Julian Fell

Garbage Collectors

See this Previous Post for how to setup an environment for integrating a runtime system written in C with a compiler for a simple language written in Haskell.

So now I can define arbitrary functions in C and use them in the compiler to power high-level constructs. A good first project to get my feet wet is a garbage collector. This only really needs allocation and free primitives from the OS and shouldn’t require much of a change in the AST I’ve borrowed from Kaleidoscope. A good guide for some design decisions is the entry in AOSA about GHC, which is an excellent resource for understanding how the runtime system works for a production quality language.

Defining the API

First, lets get the garbage collector API locked down. That will make it easy to focus on the implementation and integrating it with the compiler later. I really shouldn’t have to justify that though, writing code without planning makes for rubbish design and I want nothing to do with it.

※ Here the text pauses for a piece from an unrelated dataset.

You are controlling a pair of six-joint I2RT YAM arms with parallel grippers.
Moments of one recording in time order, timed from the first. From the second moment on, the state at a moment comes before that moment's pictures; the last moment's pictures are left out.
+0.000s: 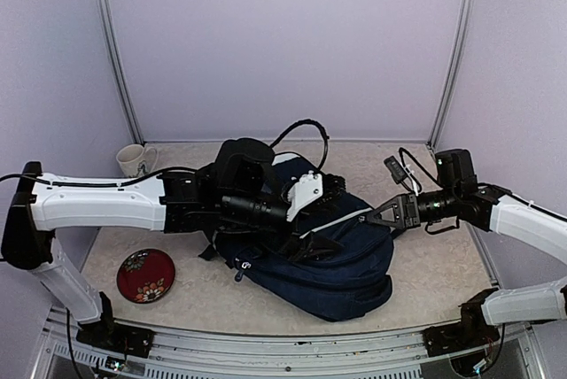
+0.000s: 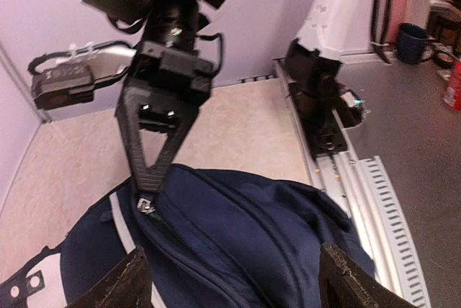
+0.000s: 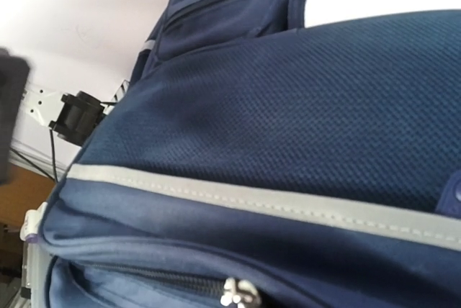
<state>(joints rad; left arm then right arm) -1.15 1.57 1.23 -0.04 0.40 0.34 0.38 1.09 0.69 -0.22 -0.96 0.29</state>
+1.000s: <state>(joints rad) -1.18 1.93 1.60 -0.40 0.08 0.15 0.39 1.10 0.88 -0.65 -0.73 0.16</state>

I am going to define this at 2 levels. The lower level is a block-based memory allocator, which just keeps track of a pool of groups of blocks which can be allocated and freed. Very simple, hopefully very achievable.

/**
 * Objects are to be allocated as groups of blocks of memory.
 *
 * Define a struct to describe a block.
 */
typedef struct bdescr_ {
  
  // The memory location of the block
  void *              start;

  // The next block in the group (can be null)
  struct bdescr_ *    link;
} bdescr;

/**
 * Public methods
 */
// Initialises the GC pool
void gc_pool_init();

// Allocates a group, returning a pointer to the block at the start
bdescr * alloc_group(int n);

// Removes a group from the memory pool
void free_group(bdescr * p);

This is loosely based off the design of GHCs garbage collector. On top of this, we can then define more specific methods for allocating types of objects, extending the size of existing objects and running the garbage collector algorithm. I’ll start with just the implementation for arrays. The compiler should be able to use this to manage dynamically resized arrays at runtime.

typedef struct array_ {
  
  int            length;

  bdescr *       data;
} array;

void gc_init();
void gc_run();

array * alloc_array(int length);
void resize_array(array * arr, int length);

Test Cases

Now that I’ve dreamt up an API for my garbage collector, I’ll come up with some basic tests to validate the common use cases. These will help verify the implementation is correct as well as informing how it can be integrated with the compiler. It makes sense to test that the low-level API functions correctly, before building the higher level API on top of it.

Low level

Execising the low-level API is as simple as allocating and deallocating some groups of memory and checking that the expected amount of memory is allocated and accounted for.

int main () {
  gc_pool_init();

  bdescr * blockA = alloc_group(5);
  // Print memory usage = 5
  bdescr * blockB = alloc_group(11);
  // Print memory usage = 16

  free_group(blockA);
  // Print memory usage = 5
  free_group(blockB);
  // Print memory usage = 0
}

High level

The high-level array based API can be put through the motions by allocating an array, resizing it, letting it fall out of scope and then running the GC algorithm.

int main() {
  gc_init();

  do_allocs();

  gc_run();
  // Print memory usage = 0 (xs is out of scope, so is freeable)
}

void do_allocs() {  
  array * xs = alloc_array(32);
  // Print memory usage = 32

  resize_array(xs, 64);
  // Print memory usage = 64

  gc_run();
  // Print memory usage = 64 (as xs is still in scope)
}

Where to from here

The implementation of the low-level API should be relatively straightforward as it is just a bunch of pointer-gymnastics and some bookkeeping. The high-level API has me a bit more intimidated but that’s the point isn’t it? I’ll tackle both in further posts, wish me luck!